#### Task objective
From the first line to the last, copy the listing exactly and omit the images.

=== Begin Enclosure ===

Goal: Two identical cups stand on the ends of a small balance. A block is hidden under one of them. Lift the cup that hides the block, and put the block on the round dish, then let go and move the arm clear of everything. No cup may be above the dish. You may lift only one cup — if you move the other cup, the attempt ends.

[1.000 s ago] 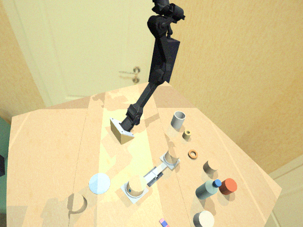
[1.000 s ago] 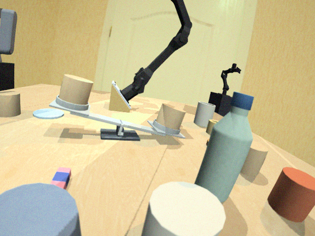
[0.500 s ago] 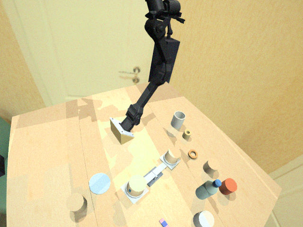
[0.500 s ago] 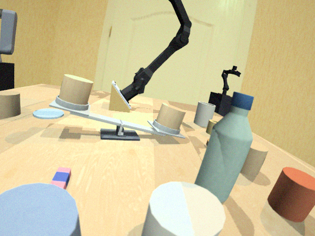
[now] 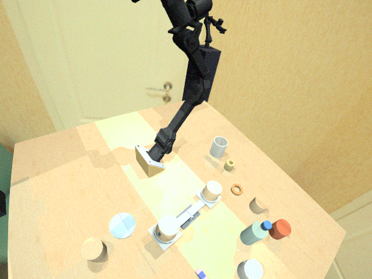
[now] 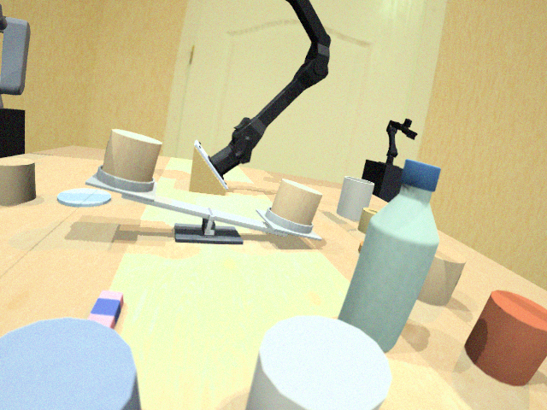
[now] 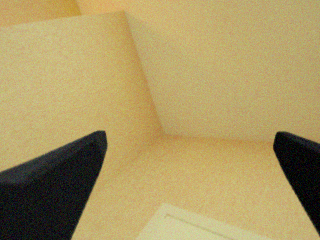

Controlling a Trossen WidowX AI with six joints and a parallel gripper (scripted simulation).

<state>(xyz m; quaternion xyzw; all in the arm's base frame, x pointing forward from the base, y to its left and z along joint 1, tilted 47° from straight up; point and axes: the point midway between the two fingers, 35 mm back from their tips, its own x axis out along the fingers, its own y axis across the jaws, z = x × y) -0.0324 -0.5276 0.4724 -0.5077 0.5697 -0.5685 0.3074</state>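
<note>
My gripper tip is 750 mm above the teal block, 340 mm short of it and 140 mm to the right of it. From my gripper tip the other things lie so: teal bottle 680 mm below, 580 mm ahead, 140 mm to the left; then round light-blue dish 790 mm below, 240 mm ahead, 230 mm to the right; then small balance 770 mm below, 360 mm ahead.
</note>
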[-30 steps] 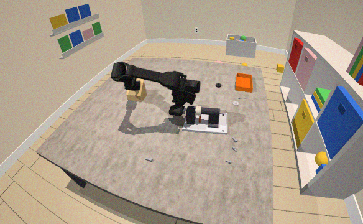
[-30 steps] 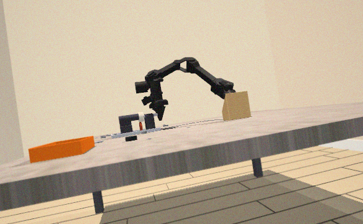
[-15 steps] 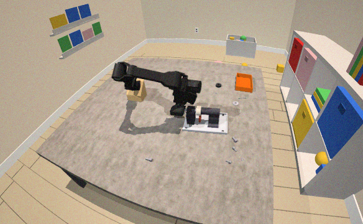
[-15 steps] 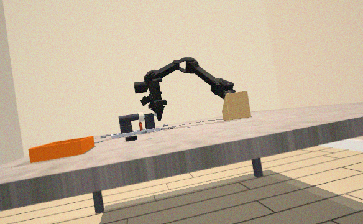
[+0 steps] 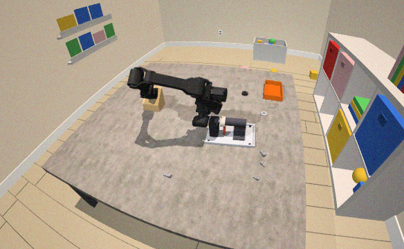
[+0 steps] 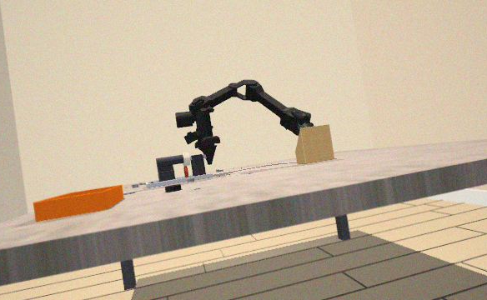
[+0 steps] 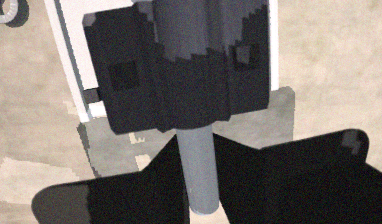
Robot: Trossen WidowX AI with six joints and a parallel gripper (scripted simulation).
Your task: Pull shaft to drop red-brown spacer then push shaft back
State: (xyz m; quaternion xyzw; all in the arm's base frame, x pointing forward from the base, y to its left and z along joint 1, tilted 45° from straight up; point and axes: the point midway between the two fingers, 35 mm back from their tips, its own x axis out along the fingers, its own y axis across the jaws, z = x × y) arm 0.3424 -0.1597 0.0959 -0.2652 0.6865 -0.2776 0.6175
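Now: the shaft 7 cm ahead of my gripper tip and 3 cm above it. From my gripper tip the other things lie so: black disc (18 cm ahead, 38 cm to the left, 4 cm below); red-brown spacer (9 cm ahead, 1 cm below); orange tray (37 cm ahead, 44 cm to the left, 4 cm below).
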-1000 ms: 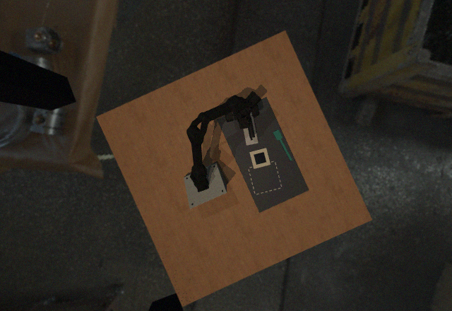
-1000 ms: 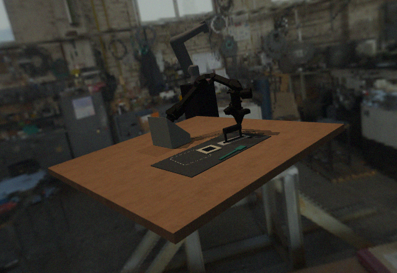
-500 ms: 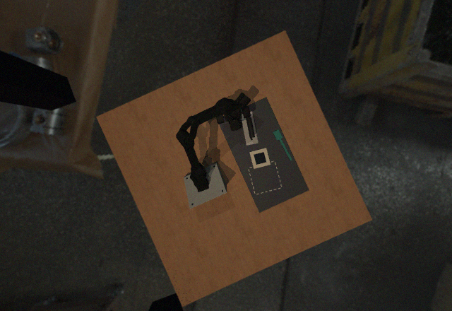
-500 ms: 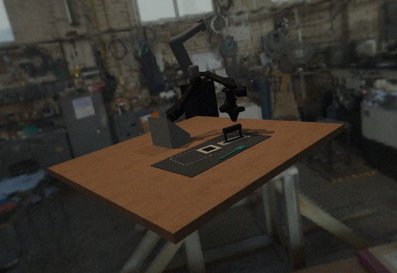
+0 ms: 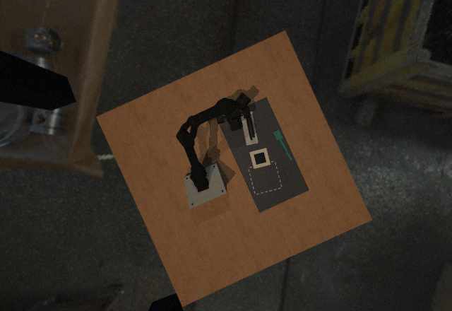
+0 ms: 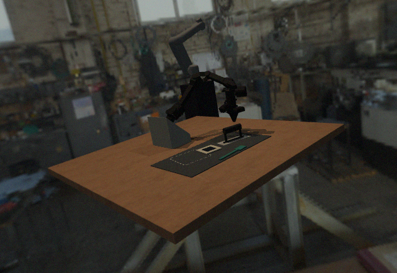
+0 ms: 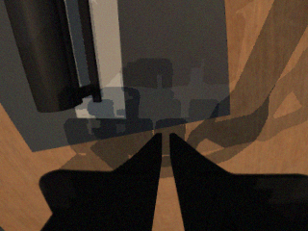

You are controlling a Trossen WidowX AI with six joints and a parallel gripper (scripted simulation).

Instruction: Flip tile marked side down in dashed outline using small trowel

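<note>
Right now the trowel is 8 cm ahead of my gripper tip, 8 cm to the right of it and 4 cm below it. Also, from my gripper tip: green flat tool: 24 cm ahead, 25 cm to the right, 8 cm below; then tile: 8 cm ahead, 30 cm to the right, 8 cm below.
</note>
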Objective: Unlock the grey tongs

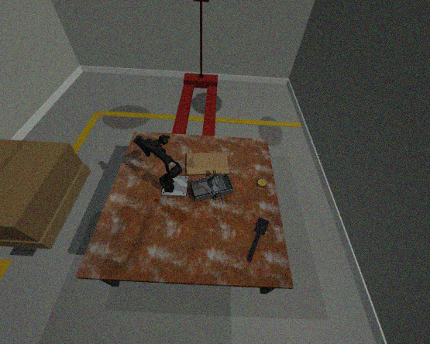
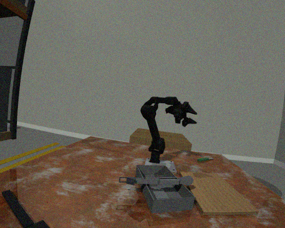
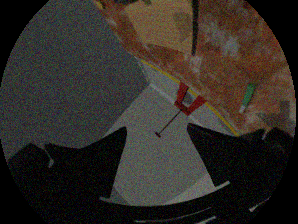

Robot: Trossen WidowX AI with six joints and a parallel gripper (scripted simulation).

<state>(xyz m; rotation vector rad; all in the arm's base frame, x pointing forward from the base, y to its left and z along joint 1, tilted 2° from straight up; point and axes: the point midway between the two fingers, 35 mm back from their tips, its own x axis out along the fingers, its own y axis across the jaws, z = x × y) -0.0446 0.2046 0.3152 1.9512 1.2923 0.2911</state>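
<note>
The grey roasting tin is 360 mm ahead of my gripper tip, 180 mm to the right of it and 300 mm below it. The rest, counted from my gripper tip: yellow disc 760 mm ahead, 70 mm to the right, 310 mm below; then wooden board 300 mm ahead, 80 mm to the left, 320 mm below; then black spatula 720 mm ahead, 520 mm to the right, 320 mm below.
</note>
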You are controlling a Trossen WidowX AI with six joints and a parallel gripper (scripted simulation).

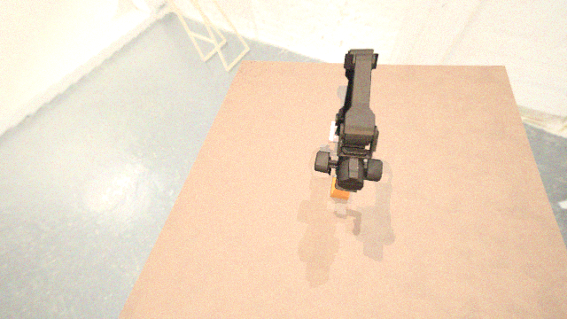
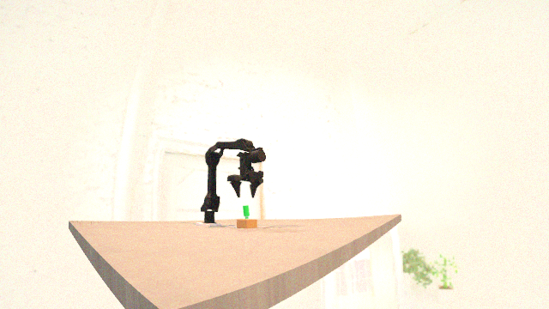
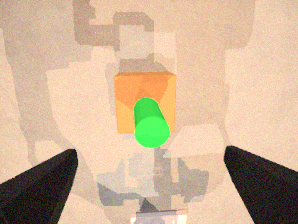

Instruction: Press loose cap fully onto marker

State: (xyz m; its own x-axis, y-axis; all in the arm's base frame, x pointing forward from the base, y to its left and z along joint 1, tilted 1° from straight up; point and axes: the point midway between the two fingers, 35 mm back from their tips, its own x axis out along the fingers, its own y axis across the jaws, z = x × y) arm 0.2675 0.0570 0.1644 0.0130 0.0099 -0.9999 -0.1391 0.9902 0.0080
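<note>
The green cap lies 60 mm below my gripper tip. From my gripper tip the other things lie so: holder block (120 mm below).
</note>
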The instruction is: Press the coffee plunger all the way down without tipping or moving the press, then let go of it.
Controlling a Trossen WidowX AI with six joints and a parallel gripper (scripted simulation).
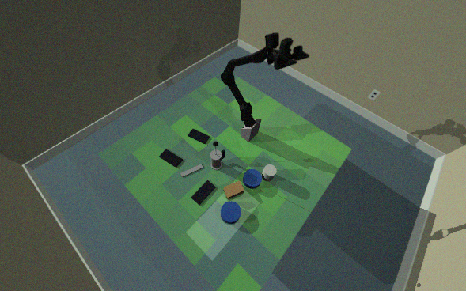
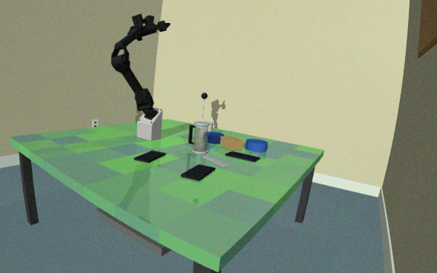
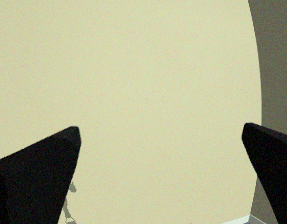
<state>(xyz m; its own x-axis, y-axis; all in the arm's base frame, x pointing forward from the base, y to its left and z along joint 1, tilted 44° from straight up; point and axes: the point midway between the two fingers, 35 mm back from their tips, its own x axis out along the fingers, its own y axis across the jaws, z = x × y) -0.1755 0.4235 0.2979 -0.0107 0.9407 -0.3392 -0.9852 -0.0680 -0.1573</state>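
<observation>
Right now my gripper tip is 540 mm above the coffee press, 440 mm short of it and 100 mm to the left of it. From my gripper tip the other things lie so: grey bar: 670 mm below, 600 mm ahead, 170 mm to the right; tan block: 650 mm below, 490 mm ahead, 120 mm to the left.
</observation>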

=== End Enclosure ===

#### Solution for this problem
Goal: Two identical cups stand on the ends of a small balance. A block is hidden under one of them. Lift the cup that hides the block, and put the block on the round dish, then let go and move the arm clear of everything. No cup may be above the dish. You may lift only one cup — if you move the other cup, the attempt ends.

[1.000 s ago] 
[1.000 s ago] 
[0.500 s ago] 
[0.500 s ago] 
[now] 
[now] 
[now] 

Controlling a Trossen WidowX AI with six joints and a parallel gripper (scripted simulation).

<state>(xyz m; quaternion xyzw; all in the arm's base frame, x pointing forward from the base, y to its left and z along joint 1, tilted 47° from straight up; point and axes: the point midway between the two fingers, 35 mm back from their tips, its own x axis out along the fingers, its own y axis across the jaws, z = x × y) -0.0324 -0.5276 0.4724 -0.5077 0.5697 -0.5685 0.3074</state>
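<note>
My gripper tip is 750 mm above the teal block, 340 mm short of it and 140 mm to the right of it. From my gripper tip the other things lie so: teal bottle 680 mm below, 580 mm ahead, 140 mm to the left; then round light-blue dish 790 mm below, 240 mm ahead, 230 mm to the right; then small balance 770 mm below, 360 mm ahead.
</note>
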[-30 steps] 
[-30 steps] 
[-15 steps] 
[-15 steps] 
[+0 steps] 
[+0 steps] 
[+0 steps] 
Robot: Trossen WidowX AI with six joints and a parallel gripper (scripted simulation).
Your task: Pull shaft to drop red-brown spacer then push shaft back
State: (xyz m; quaternion xyzw; all in the arm's base frame, x pointing forward from the base, y to its left and z along joint 1, tilted 45° from straight up; point and axes: the point midway between the two fingers, 35 mm back from their tips, its own x axis out along the fingers, its own y axis across the jaws, z = x × y) arm 0.3424 -0.1597 0.0959 -0.2652 0.6865 -0.2776 0.6175
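Now: the shaft 7 cm ahead of my gripper tip and 3 cm above it. From my gripper tip the other things lie so: black disc (18 cm ahead, 38 cm to the left, 4 cm below); red-brown spacer (9 cm ahead, 1 cm below); orange tray (37 cm ahead, 44 cm to the left, 4 cm below).
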-1000 ms: 
-1000 ms: 
-500 ms: 
-500 ms: 
+0 ms: 
+0 ms: 
+0 ms: 

You are controlling a Trossen WidowX AI with six joints and a parallel gripper (scripted simulation).

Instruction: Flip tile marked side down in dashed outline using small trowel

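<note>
Right now the trowel is 8 cm ahead of my gripper tip, 8 cm to the right of it and 4 cm below it. Also, from my gripper tip: green flat tool: 24 cm ahead, 25 cm to the right, 8 cm below; then tile: 8 cm ahead, 30 cm to the right, 8 cm below.
</note>
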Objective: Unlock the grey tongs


Robot: Trossen WidowX AI with six joints and a parallel gripper (scripted simulation).

<state>(xyz m; rotation vector rad; all in the arm's base frame, x pointing forward from the base, y to its left and z along joint 1, tilted 2° from straight up; point and axes: the point midway between the two fingers, 35 mm back from their tips, its own x axis out along the fingers, its own y axis across the jaws, z = x × y) -0.0446 0.2046 0.3152 1.9512 1.2923 0.2911</state>
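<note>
The grey roasting tin is 360 mm ahead of my gripper tip, 180 mm to the right of it and 300 mm below it. The rest, counted from my gripper tip: yellow disc 760 mm ahead, 70 mm to the right, 310 mm below; then wooden board 300 mm ahead, 80 mm to the left, 320 mm below; then black spatula 720 mm ahead, 520 mm to the right, 320 mm below.
</note>
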You are controlling a Trossen WidowX AI with six joints and a parallel gripper (scripted simulation).


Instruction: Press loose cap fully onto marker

State: (xyz m; its own x-axis, y-axis; all in the arm's base frame, x pointing forward from the base, y to its left and z along joint 1, tilted 1° from straight up; point and axes: the point midway between the two fingers, 35 mm back from their tips, its own x axis out along the fingers, its own y axis across the jaws, z = x × y) arm 0.2675 0.0570 0.1644 0.0130 0.0099 -0.9999 -0.1391 0.9902 0.0080
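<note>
The green cap lies 60 mm below my gripper tip. From my gripper tip the other things lie so: holder block (120 mm below).
</note>
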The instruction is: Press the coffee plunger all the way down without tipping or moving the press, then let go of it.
Controlling a Trossen WidowX AI with six joints and a parallel gripper (scripted simulation).
<state>(xyz m; its own x-axis, y-axis; all in the arm's base frame, x pointing forward from the base, y to its left and z along joint 1, tilted 44° from straight up; point and axes: the point midway between the two fingers, 35 mm back from their tips, its own x axis out along the fingers, its own y axis across the jaws, z = x × y) -0.1755 0.4235 0.2979 -0.0107 0.9407 -0.3392 -0.9852 -0.0680 -0.1573</state>
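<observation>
Right now my gripper tip is 540 mm above the coffee press, 440 mm short of it and 100 mm to the left of it. From my gripper tip the other things lie so: grey bar: 670 mm below, 600 mm ahead, 170 mm to the right; tan block: 650 mm below, 490 mm ahead, 120 mm to the left.
</observation>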

This completes the output.